Some Canadian shoppers could cash in on part of a massive bread price-fixing class-action settlement from Loblaw.

Law firms Strosberg Wingfield Sasso LLP and Orr Taylor LLP announced on Tuesday that a $500-million settlement agreement with George Weston Limited and Loblaw Companies Limited was executed on Jan. 31, 2025, to settle nationwide class-action lawsuits against them related to industry-wide price fixing for certain packaged bread products.

The settlement is still subject to court approval in Ontario and Quebec. Approval hearings will occur on May 5 in Toronto and June 16 in Montreal.

If approved, the law firms say the settlement will resolve all claims against Loblaw and Weston related to the class actions.

“On behalf of the Weston group of companies, we are sorry for the price-fixing behaviour we discovered and self-reported in 2015. This behaviour should never have happened,” said Galen Weston Jr., chairman of Loblaw and chief executive officer of Weston, in a statement in July 2024.

“Reaching a settlement on this matter was the right thing to do in response to previous behaviour that did not meet our values and ethical standards,” he added.

As a recap, in 2015, the grocery giant said it had discovered the industry-wide bread price-fixing arrangement and immediately reported it to the Competition Bureau.

This means Canadians probably spent more on bread than they should have between 2001 and 2015.

Other major grocery stores, such as Metro, Sobeys, and Walmart, were implicated in the scandal. The Competition Bureau said the companies “committed indictable offences under the Competition Act.”

Loblaw and Weston said it immediately responded by overhauling its pricing management and “significantly enhancing” its compliance programs.

Eligibility for bread price-fixing settlement

According to the law firms, if you bought packaged bread anywhere in Canada (excluding Quebec) between Jan. 1, 2001, and Dec. 31, 2021, you’re automatically included in the Ontario settlement.

The Quebec class action includes any Quebec resident who bought at least one package of bread between Jan. 1, 2001, and Dec. 19, 2019.

Those who want to opt out of the Ontario class action must do so by midnight PST on April 25. Quebec class members must opt out by May 30.

How much could you get?

Weston and Loblaw will provide a cash payment of $404 million, with $96 million already paid by the grocer through the Loblaw Card program in 2017.

Class members in Canada outside of Quebec will be allocated 78 per cent of the settlement funds (minus court-approved expenses), and 22 per cent will go to class members in Quebec.

“This resolution provides Canadian consumers with monetary relief they deserve,” said Jay Strosberg, managing partner at Strosberg Wingfield Sasso LLP.

According to law firms, the proposed distribution plan provides class members with compensation against 99.5 per cent of net settlement funds.
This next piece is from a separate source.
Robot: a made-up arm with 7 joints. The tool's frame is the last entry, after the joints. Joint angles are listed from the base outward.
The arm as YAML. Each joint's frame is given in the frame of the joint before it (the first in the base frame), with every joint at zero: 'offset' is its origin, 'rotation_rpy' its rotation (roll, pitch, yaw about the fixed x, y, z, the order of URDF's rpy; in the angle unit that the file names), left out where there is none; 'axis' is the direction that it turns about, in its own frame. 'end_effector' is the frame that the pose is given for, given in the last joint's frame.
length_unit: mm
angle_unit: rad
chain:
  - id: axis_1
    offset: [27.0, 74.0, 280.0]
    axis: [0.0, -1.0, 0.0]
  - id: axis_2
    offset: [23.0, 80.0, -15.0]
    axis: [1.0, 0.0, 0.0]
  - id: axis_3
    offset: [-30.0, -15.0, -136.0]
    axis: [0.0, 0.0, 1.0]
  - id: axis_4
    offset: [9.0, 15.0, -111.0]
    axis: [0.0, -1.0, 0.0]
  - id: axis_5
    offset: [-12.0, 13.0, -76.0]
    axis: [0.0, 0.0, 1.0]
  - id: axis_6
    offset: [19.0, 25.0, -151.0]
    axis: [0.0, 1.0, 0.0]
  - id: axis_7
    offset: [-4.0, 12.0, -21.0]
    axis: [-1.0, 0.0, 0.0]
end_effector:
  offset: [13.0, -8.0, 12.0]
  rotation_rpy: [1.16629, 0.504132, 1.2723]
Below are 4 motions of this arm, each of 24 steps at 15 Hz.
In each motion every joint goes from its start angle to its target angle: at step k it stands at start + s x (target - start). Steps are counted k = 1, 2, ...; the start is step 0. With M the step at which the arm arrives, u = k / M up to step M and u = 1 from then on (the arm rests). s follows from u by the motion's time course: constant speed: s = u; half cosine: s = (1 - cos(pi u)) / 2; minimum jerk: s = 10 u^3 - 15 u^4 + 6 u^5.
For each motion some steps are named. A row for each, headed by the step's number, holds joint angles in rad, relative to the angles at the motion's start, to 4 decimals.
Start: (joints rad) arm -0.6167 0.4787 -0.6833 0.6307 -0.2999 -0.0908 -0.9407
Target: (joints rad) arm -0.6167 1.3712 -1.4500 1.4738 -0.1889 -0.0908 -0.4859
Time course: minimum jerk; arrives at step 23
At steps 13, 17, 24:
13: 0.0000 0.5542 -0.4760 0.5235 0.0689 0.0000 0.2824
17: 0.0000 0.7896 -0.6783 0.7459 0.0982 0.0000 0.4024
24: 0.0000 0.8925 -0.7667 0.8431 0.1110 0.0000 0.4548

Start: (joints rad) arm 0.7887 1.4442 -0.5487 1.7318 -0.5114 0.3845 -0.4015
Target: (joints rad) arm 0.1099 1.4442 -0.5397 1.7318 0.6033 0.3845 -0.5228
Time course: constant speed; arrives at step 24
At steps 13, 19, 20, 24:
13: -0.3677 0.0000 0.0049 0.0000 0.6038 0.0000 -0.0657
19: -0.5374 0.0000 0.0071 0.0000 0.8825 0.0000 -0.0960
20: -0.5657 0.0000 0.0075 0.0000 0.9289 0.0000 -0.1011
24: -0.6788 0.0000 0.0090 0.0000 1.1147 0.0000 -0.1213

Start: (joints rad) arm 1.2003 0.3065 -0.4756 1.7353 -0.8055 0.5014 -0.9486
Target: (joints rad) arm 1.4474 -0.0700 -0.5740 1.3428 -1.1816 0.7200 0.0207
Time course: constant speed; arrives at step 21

The compensation you could individually receive depends on the number of approved claims.

The claims process has yet to be established.

Lastly, the settlement will also provide access to information that will be used in continuing the case against the remaining defendants: Canada Bread, Sobeys, Metro, Walmart Canada, and Giant Tiger.

“The expectation is that this will result in further significant monetary recovery for Canadians,” said Jim Orr, partner, Orr Taylor LLP.